The above defined formulation or the above defined capsule may be used in a dosage range of from 0.1 mg to 20 mg of active substance/ kg body weight, preferably 0.5 mg to 4 mg active substance /kg body weight.

The above defined capsules may be packaged in a suitable glass container or flexible plastic container, or in an aluminium pouch or double poly bag. The dosages and schedules may vary according to the particular disease state and the overall condition of the patient. Dosages and schedules may also vary if, in addition to a treatment with compound A of the present invention or a pharmaceutically acceptable salt thereof, one or more additional chemotherapeutic agents is/are used. Scheduling can be determined by the practitioner who is treating any particular patient.

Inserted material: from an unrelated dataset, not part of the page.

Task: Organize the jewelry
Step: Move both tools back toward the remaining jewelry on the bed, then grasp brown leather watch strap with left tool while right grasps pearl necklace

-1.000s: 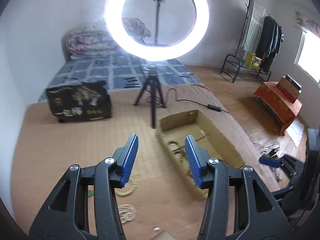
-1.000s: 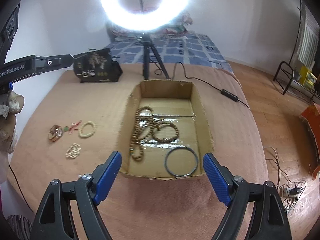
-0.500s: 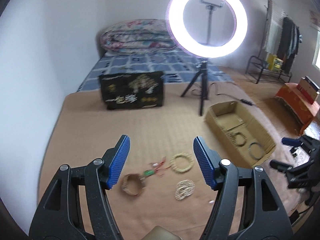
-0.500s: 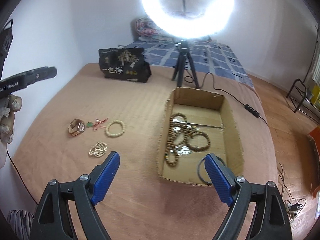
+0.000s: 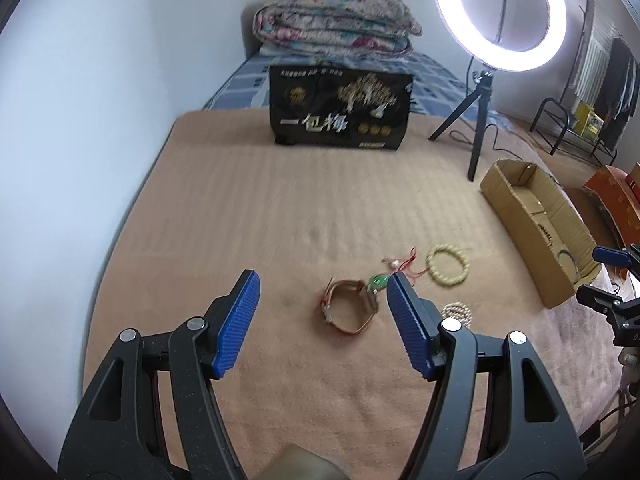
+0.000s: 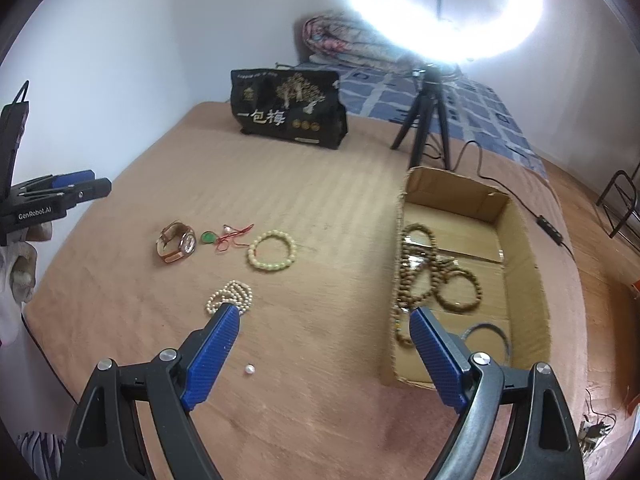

Radiotherapy may be administered according to the known practices in clinical radiotherapy. The dosages of ionising radiation will be those known for use in clinical radiotherapy. The size of the dose of each therapy which is required for the therapeutic or prophylactic treatment of a particular disease state will necessarily be varied depending on the host treated, the route of administration and the severity of the illness being treated. Accordingly the optimum dosage may be determined by the practitioner who is treating any particular patient. For example, it may be necessary or desirable to reduce the above-mentioned doses of the components of the combination treatments in order to reduce toxicity.